-- AVAILABLE DATA follows --

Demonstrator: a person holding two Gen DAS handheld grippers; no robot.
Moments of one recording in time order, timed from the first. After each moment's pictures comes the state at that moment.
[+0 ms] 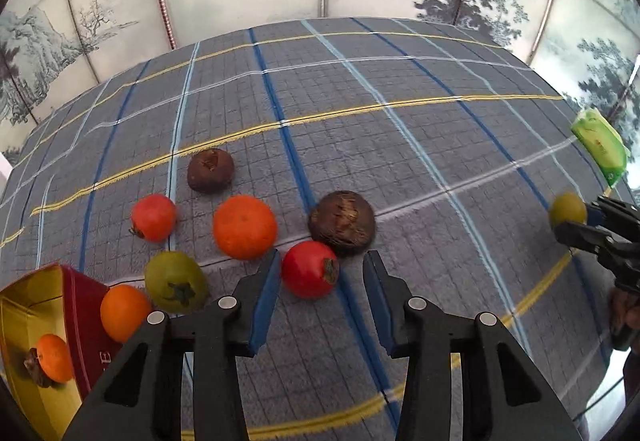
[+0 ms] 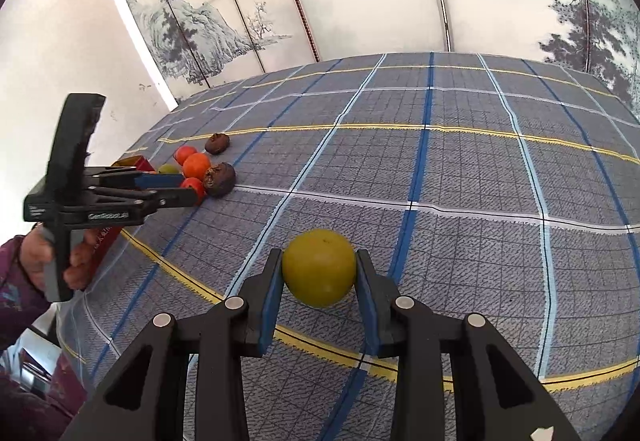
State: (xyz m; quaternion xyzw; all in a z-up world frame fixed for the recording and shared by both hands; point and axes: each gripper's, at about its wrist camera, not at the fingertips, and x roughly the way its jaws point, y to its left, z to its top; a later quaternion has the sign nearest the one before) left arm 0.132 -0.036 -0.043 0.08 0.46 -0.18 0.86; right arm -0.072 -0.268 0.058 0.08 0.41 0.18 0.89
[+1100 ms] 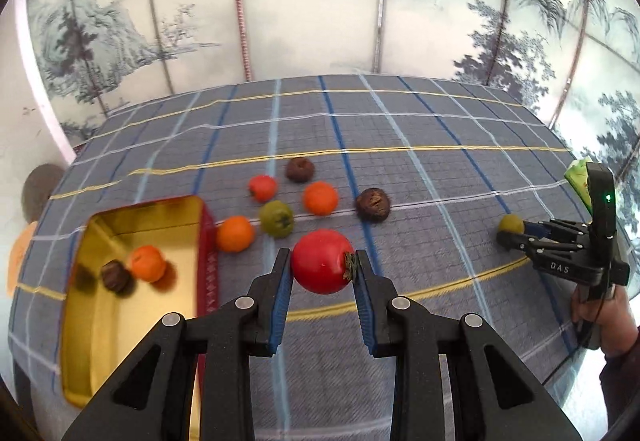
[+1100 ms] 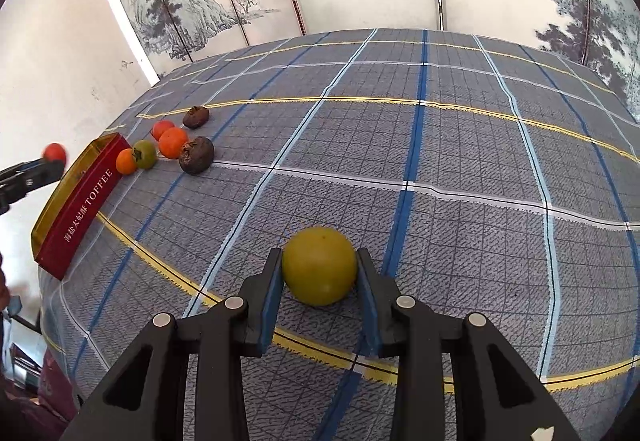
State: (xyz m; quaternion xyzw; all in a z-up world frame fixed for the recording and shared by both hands) left arm 0.021 0.020 0.038 0.04 0.40 -0.09 0.91; right arm -0.061 -0.256 0.044 0.05 0.46 0.15 0.88
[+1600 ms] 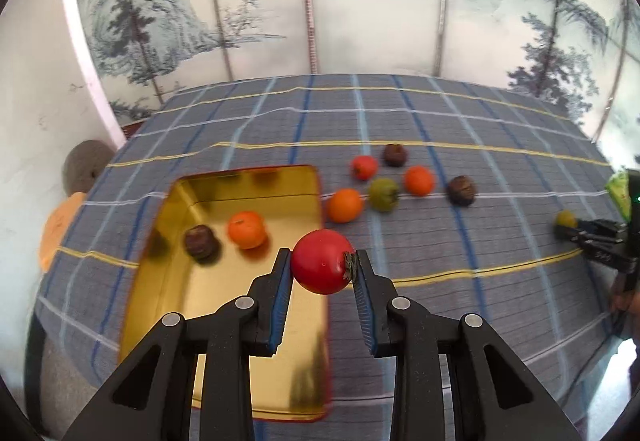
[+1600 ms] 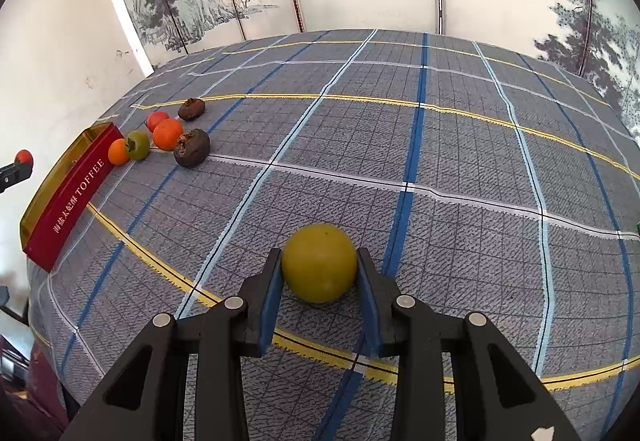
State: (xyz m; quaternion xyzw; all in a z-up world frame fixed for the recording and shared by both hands) left arm -0.004 0.098 0.033 0.04 0.40 0.00 0.92; right arm -0.063 -0.247 0.045 0.02 0.46 0.13 0.88
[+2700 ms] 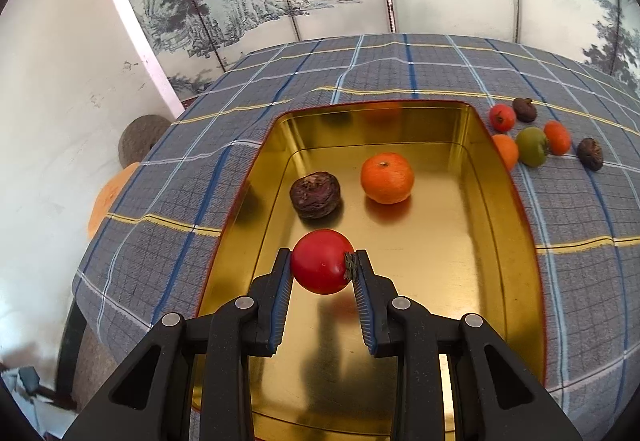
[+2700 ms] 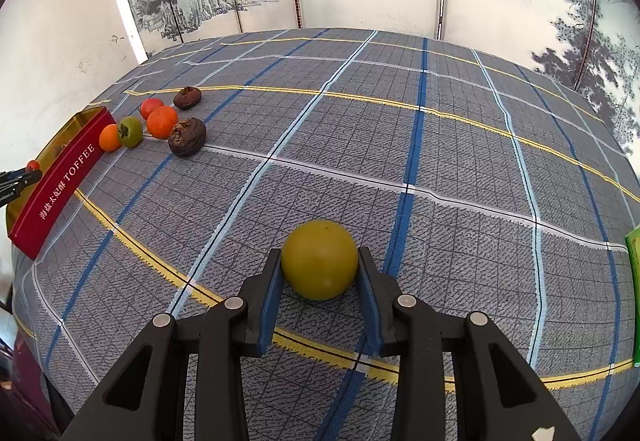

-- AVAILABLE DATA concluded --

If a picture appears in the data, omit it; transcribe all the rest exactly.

* ANSWER
Demonstrator: a person holding two Gen DAS handheld grippers; no robot.
Moments of one recording in time order, timed from the first. After each moment's pictures comes the state at that moment.
[+0 ms] 
[+0 ms] 
State: (xyz m; quaternion xyzw; all in a z-up world frame fixed for the recording and shared by both hands; point and axes: each gripper's, at about its wrist camera, not at the fingertips, and x roughly the way its jaws point, y to its left, z to its top; a later quaternion has the sign nearest the one before) left arm 0.132 -0.036 -0.043 0.08 0.46 -0.18 0.86; right arm -0.072 -0.268 0.058 0.08 0.41 0.18 0.89
[+1100 ms] 
[+1100 ms] 
State: (xyz m; quaternion xyzw; all in a z-up world frame fixed for the recording and shared by both hands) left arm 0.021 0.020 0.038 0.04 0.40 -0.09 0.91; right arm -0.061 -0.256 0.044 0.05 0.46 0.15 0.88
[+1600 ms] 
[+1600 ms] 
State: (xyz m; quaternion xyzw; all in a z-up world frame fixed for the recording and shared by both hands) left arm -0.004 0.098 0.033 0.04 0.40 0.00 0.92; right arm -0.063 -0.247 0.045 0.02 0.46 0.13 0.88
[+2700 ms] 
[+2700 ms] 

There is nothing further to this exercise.